SQLAlchemy's API is the best one I've worked with so far. It's a Python-library, but you can still be inspired by it. It's not only for WHERE-clauses --- the entire SQL query (be it a select or DML) is expressed with a data structure that is easily modifiable.

(I'm referring to its SQL-toolkit, not the ORM-parts. :-)

Alex Brasetvik
Not being a Python dev I'm having a bit of trouble following the API when it comes to the [WHERE clause structure][1]. Would you mind adding an example to your question? [1]:http://www.sqlalchemy.org/docs/05/reference/sqlalchemy/expressions.html#sqlalchemy.sql.expression.ClauseElement
Xeoncross
http://www.sqlalchemy.org/docs/06/sqlexpression.html covers it.
Alex Brasetvik
+2  A: 

I worked quite a bit on the Zend_Db library, which includes a PHP class for constructing SQL queries. I decided to punt on trying to handle every imaginable SQL syntax in WHERE and HAVING clauses, for several reasons:

  • PHP is a scripting language that parses and compiles code on every request (unless you use a bytecode cache). So the PHP environment is sensitive to bulky code libraries -- more so than Java or C# or Python or what have you. It's therefore a high priority to keep libraries as lean as we can.

    All of the Zend_Db library I worked on was about 2,000 lines of PHP code. By contrast, Java Hibernate is on the order of 118K lines of code. But that's not so much of an issue since a Java library is precompiled and doesn't have to be loaded on every request.
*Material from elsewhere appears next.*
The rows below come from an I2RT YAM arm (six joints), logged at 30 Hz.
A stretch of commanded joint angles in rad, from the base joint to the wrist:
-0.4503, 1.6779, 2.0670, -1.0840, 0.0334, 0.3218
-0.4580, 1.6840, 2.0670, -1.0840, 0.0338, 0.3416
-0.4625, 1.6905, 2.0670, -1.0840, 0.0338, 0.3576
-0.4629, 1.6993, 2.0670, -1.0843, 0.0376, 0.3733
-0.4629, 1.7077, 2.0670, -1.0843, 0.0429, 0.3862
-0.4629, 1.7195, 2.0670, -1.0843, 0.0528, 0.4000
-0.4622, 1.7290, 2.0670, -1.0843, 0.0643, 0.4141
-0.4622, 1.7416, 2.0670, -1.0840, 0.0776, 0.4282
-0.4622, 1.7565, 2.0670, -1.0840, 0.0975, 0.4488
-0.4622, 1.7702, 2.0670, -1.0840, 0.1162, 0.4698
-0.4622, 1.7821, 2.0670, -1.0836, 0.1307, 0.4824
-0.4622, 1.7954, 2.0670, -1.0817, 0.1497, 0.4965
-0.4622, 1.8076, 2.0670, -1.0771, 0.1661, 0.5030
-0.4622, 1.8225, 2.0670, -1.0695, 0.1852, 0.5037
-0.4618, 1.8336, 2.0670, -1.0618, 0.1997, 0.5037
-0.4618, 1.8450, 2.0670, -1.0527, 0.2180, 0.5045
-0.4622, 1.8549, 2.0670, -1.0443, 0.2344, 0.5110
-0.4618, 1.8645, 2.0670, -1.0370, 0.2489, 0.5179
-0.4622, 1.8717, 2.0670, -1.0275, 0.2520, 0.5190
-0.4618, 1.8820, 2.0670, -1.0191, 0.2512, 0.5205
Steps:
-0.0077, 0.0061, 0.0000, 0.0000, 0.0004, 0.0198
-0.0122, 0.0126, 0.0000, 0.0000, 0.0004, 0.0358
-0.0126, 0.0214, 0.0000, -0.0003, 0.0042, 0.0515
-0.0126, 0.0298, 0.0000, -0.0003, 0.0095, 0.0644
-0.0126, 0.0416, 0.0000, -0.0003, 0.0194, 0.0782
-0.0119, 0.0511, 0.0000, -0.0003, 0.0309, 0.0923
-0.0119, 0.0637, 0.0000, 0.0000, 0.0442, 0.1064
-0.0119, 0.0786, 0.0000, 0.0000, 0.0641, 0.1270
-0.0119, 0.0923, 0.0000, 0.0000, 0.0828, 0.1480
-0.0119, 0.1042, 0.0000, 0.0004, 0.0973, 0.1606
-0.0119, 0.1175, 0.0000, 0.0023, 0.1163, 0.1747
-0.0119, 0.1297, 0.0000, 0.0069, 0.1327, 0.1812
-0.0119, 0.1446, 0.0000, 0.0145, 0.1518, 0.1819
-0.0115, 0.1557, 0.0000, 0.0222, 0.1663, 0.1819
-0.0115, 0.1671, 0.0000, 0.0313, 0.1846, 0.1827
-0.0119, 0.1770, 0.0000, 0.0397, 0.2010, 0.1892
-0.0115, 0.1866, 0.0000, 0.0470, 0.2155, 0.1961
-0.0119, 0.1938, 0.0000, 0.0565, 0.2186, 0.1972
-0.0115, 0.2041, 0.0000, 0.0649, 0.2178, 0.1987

  • SQL expressions follow a generative grammar that is more compact, and easier to read and maintain that any of the PHP-based construction you showed. Learning the SQL expression grammar is far easier than learning an API that can simulate it. You end up supporting a "simplified grammar." Or else you start out that way, and find yourself coerced by your user community into Feature Creep until your API is unusably complex.

  • To debug an application that used such an API, you'd inevitably need access to the final SQL expression, so it's about the leakiest abstraction you can have.
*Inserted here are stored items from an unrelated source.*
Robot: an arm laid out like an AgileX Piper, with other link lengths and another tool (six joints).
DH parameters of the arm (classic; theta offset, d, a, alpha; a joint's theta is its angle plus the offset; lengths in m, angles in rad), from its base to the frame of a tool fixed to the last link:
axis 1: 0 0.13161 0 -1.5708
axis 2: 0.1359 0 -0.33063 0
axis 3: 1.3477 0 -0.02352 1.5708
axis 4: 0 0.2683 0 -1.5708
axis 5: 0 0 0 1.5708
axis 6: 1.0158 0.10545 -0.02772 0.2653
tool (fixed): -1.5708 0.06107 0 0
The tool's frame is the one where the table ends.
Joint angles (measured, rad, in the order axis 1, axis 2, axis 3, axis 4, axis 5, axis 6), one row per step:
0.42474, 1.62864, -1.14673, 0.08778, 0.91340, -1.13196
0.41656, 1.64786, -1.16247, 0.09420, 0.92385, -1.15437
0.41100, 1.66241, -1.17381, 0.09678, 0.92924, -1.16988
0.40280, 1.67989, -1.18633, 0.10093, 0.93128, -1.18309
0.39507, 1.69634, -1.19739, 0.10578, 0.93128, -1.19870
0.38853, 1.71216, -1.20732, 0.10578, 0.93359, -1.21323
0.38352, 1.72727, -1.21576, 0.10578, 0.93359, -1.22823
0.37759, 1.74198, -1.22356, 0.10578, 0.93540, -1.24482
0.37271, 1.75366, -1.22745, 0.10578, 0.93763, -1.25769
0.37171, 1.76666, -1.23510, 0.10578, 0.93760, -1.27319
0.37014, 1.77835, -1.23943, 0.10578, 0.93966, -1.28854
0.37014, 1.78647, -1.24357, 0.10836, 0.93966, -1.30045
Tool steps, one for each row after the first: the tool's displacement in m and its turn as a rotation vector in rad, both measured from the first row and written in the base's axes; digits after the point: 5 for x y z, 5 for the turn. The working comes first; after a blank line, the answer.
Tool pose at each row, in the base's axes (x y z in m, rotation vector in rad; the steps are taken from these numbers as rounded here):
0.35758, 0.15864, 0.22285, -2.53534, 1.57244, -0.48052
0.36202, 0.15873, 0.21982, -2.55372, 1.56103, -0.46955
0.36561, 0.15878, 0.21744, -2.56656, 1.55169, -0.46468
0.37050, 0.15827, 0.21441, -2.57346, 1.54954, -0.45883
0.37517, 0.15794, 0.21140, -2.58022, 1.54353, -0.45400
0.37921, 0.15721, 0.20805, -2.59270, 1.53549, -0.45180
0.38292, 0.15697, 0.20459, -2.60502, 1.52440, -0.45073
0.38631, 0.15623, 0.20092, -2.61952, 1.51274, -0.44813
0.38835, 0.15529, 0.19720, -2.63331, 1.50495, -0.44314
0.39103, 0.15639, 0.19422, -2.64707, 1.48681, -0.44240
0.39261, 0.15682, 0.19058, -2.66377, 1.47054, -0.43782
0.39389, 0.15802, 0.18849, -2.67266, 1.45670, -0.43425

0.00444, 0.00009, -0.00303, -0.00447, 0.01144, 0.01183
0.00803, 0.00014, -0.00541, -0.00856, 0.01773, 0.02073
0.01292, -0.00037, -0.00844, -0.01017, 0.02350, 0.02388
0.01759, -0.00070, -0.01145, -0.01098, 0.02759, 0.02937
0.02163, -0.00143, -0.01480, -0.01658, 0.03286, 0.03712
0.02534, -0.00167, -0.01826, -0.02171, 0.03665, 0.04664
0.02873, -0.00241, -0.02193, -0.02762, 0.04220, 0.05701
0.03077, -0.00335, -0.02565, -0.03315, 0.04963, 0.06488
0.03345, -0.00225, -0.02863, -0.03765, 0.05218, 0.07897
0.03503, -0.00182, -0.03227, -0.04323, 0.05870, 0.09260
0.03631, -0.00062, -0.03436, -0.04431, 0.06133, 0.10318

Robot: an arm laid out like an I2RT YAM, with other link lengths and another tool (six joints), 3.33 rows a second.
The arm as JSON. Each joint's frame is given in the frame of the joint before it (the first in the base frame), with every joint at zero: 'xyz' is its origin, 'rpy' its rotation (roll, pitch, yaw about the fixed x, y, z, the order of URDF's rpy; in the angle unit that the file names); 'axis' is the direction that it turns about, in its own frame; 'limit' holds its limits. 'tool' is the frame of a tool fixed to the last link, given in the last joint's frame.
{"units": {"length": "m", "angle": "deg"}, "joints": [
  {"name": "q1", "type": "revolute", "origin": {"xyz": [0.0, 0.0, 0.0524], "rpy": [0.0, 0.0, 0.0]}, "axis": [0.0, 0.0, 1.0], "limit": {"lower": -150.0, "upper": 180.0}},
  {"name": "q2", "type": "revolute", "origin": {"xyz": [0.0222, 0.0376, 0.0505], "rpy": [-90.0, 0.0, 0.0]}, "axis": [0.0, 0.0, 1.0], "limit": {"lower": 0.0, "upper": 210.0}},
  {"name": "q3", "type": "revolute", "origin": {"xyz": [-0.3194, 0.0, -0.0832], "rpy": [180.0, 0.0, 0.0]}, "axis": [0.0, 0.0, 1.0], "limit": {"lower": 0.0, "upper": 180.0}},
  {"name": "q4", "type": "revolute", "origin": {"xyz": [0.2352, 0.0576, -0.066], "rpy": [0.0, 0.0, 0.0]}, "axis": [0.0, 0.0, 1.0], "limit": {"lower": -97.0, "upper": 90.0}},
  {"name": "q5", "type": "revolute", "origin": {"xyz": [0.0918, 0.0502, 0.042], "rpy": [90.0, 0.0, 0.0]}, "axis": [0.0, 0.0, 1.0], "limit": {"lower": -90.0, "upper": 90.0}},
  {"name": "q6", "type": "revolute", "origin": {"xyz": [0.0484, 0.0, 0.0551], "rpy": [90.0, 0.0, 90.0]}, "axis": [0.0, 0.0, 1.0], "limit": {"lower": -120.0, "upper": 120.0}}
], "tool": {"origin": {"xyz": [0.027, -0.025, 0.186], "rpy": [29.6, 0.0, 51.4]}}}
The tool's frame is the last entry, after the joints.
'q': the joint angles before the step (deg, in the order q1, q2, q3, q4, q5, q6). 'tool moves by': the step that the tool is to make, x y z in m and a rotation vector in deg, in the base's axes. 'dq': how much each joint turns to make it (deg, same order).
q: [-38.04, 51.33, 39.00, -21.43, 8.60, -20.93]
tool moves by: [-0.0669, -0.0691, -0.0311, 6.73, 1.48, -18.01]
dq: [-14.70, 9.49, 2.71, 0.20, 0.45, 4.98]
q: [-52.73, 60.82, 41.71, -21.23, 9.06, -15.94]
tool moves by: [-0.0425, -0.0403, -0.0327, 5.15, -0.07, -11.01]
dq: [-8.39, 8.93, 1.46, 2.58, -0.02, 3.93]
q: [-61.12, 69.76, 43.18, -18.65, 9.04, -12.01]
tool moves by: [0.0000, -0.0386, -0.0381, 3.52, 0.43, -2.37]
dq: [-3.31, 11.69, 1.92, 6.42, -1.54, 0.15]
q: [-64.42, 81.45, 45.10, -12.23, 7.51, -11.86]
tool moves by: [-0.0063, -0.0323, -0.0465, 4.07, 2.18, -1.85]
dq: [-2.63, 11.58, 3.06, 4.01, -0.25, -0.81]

  • The only advantage to using a PHP-based interface for SQL expressions would be that it assists code-completion in smart editors and IDE's. But when so many of the operators and operands use string constants like '>=', you spoil any code-completion intelligence.


update: I just read a good blog article "A Farewell to ORMs." The writer, Aldo Cortesi, suggests using the SQL Expression Language in Python's SQLAlchemy. Syntactic sugar and operator overloading that is standard in Python (but not supported in PHP) make this a very effective query-generating solution.
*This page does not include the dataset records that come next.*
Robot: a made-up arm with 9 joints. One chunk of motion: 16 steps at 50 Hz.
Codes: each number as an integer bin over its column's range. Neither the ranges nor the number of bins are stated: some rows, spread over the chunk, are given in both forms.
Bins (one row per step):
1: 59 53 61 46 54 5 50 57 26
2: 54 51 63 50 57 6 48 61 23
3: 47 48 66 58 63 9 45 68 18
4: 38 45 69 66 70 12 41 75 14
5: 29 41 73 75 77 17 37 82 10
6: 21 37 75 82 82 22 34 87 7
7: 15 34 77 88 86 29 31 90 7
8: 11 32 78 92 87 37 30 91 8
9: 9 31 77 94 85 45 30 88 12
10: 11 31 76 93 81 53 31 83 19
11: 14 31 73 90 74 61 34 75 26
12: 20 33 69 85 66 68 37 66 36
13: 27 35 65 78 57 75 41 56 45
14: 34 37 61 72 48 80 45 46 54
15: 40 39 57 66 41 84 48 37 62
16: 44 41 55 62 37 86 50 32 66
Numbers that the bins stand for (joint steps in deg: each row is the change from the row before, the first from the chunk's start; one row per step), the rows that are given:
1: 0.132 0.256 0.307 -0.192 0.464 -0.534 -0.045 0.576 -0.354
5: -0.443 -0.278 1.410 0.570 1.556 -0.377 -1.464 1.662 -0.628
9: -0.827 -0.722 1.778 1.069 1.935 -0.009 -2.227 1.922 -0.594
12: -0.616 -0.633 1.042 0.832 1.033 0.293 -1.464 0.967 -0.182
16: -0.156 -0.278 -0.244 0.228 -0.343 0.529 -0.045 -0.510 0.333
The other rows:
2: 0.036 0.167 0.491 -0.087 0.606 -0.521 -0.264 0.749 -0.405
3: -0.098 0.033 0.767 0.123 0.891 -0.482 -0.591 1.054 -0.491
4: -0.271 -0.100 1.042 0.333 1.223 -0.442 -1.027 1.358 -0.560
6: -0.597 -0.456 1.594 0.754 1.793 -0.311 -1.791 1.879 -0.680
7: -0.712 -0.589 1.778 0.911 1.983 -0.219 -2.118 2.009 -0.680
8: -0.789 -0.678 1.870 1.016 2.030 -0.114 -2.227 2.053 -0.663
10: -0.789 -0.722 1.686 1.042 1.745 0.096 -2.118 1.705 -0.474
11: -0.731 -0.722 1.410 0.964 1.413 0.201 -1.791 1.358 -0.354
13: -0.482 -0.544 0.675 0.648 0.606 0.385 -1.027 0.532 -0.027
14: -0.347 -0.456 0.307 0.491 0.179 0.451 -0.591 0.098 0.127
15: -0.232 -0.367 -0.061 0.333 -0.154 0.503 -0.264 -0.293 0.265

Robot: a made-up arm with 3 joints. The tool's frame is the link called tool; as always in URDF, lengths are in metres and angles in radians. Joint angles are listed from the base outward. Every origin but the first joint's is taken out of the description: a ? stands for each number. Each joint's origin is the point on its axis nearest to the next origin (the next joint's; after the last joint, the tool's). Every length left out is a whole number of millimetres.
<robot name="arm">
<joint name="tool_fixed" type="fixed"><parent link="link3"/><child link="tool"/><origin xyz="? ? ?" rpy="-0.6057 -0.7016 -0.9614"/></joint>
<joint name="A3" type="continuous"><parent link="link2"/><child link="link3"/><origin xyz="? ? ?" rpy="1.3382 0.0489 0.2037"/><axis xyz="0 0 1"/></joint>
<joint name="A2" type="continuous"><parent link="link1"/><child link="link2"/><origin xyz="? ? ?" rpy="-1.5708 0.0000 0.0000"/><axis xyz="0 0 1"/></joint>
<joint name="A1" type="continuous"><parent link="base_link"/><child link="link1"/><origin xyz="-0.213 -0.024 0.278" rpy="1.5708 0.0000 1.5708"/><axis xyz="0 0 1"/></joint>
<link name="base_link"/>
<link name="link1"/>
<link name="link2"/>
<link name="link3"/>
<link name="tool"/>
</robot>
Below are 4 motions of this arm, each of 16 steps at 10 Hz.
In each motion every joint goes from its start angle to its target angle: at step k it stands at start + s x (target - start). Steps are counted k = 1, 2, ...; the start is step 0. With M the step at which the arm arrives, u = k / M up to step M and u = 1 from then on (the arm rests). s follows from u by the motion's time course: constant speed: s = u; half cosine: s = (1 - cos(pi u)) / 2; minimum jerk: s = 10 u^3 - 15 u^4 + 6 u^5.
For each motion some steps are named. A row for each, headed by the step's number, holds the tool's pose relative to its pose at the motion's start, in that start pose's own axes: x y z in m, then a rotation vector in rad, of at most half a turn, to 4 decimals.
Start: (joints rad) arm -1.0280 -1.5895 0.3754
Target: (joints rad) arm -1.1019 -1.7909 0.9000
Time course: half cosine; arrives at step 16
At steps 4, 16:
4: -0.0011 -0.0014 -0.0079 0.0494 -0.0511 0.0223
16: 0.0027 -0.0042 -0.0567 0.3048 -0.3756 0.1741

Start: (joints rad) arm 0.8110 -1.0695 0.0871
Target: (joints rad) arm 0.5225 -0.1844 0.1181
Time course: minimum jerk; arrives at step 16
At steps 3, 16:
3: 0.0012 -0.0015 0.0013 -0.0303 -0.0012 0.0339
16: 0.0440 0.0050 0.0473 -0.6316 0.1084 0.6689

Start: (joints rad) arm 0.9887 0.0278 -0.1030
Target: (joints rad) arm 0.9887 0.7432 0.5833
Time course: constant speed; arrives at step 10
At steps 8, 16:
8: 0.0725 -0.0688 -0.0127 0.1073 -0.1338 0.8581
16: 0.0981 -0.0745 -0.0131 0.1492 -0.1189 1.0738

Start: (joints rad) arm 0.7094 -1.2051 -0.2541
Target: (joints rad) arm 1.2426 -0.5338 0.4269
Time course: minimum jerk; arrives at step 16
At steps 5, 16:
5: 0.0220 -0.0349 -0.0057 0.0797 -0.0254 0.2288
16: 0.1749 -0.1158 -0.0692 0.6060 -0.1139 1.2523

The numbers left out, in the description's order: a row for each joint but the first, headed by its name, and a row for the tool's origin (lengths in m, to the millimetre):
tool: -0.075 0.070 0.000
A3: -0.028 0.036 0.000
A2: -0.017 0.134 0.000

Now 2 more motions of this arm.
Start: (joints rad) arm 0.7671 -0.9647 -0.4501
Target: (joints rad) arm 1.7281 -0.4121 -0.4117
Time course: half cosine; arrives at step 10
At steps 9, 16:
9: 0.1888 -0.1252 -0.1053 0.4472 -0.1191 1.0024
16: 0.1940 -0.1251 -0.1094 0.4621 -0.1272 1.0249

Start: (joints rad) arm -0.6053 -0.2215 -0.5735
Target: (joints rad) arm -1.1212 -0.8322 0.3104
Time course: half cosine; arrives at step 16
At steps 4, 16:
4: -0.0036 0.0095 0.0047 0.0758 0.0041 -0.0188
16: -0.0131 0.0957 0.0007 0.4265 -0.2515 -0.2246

You might also look at Perl's DBIx::Class, but it ends up being pretty ugly.

Bill Karwin
I get the feeling that your right. The more we try to abstract some things, the harder our jobs can become. A case in point is the forced use of BBCode, textile, or markdown because programmers didn't want to properly filter HTML.
Xeoncross
I thought simple markup formats exist because typical users can't balance their HTML tags. :)
Bill Karwin
Actually, you `*have*` to `[b]balance[/b]` your `<tags>anyway</tags>`. It's just that early programmers didn't understand encoding and/or escaping output so they didn't know what to do with HTML in comments - *so they deleted it and made users learn something else*!
Xeoncross
A: 

This is part of my ActiveRecord class, I don't handle sub queries (I don't even bother):

public function Having($data, $operator = 'LIKE', $merge = 'AND')
{
    if (array_key_exists('query', $this->sql) === true)
    {
     foreach ($data as $key => $value)
     {
      $this->sql['having'][] = ((empty($this->sql['having']) === true) ? 'HAVING' : $merge) . ' ' . $this->Tick($key) . ' ' . $operator . ' ' . $this->Quote($value);
     }
    }

    return $this;
}

public function Where($data, $operator = 'LIKE', $merge = 'AND')
{
    if (array_key_exists('query', $this->sql) === true)
    {
     foreach ($data as $key => $value)
     {
      $this->sql['where'][] = ((empty($this->sql['where']) === true) ? 'WHERE' : $merge) . ' ' . $this->Tick($key) . ' ' . $operator . ' ' . $this->Quote($value);
     }
    }

    return $this;
}

One other thing that you may consider is having a customHaving() and customWhere() methods.

Alix Axel
Thanks for sharing. However, things like `BETWEEN ? AND ?`, functions, grouped operations `(? OR (? AND ?))`, also don't work.